▶ [The task] Reproduce the listing below character for character; drop every image.

Input data Start Marker

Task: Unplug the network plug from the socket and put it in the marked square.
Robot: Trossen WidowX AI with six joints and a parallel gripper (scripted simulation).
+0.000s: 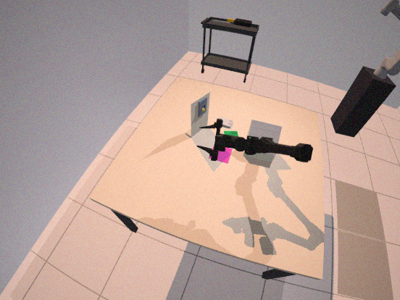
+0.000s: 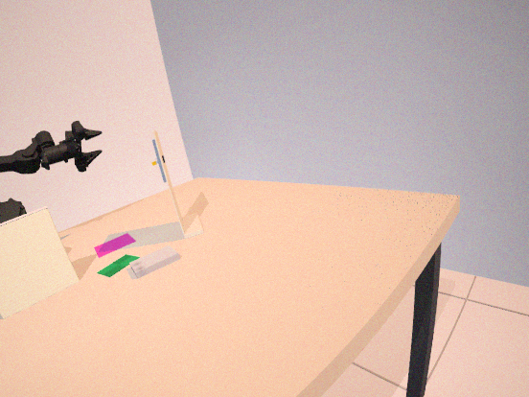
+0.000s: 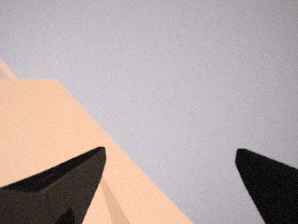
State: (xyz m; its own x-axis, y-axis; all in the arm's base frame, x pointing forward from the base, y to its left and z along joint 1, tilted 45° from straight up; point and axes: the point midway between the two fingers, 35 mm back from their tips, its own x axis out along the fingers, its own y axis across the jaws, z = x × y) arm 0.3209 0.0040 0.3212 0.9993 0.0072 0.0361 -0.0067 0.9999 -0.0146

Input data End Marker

▶ [Answer to this exercise]
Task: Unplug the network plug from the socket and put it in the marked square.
Robot: Trossen WidowX AI with six joints and a parallel gripper (scripted simulation).
+0.000s: 
+0.000s: 
+0.000s: 
State: (xyz m; its own x-axis, y-axis; all in the arm's base frame, x pointing forward from the base, y to its left and z along joint 1, tilted 45° from straight up; point and axes: the point midway between the two fingers, 35 mm back from their tips, its own x axis out along the fingers, its own y axis across the jaws, z = x × y) arm 0.3209 0.0040 0.3212 0.9993 0.0072 0.0361 -0.0067 0.9999 -0.0146

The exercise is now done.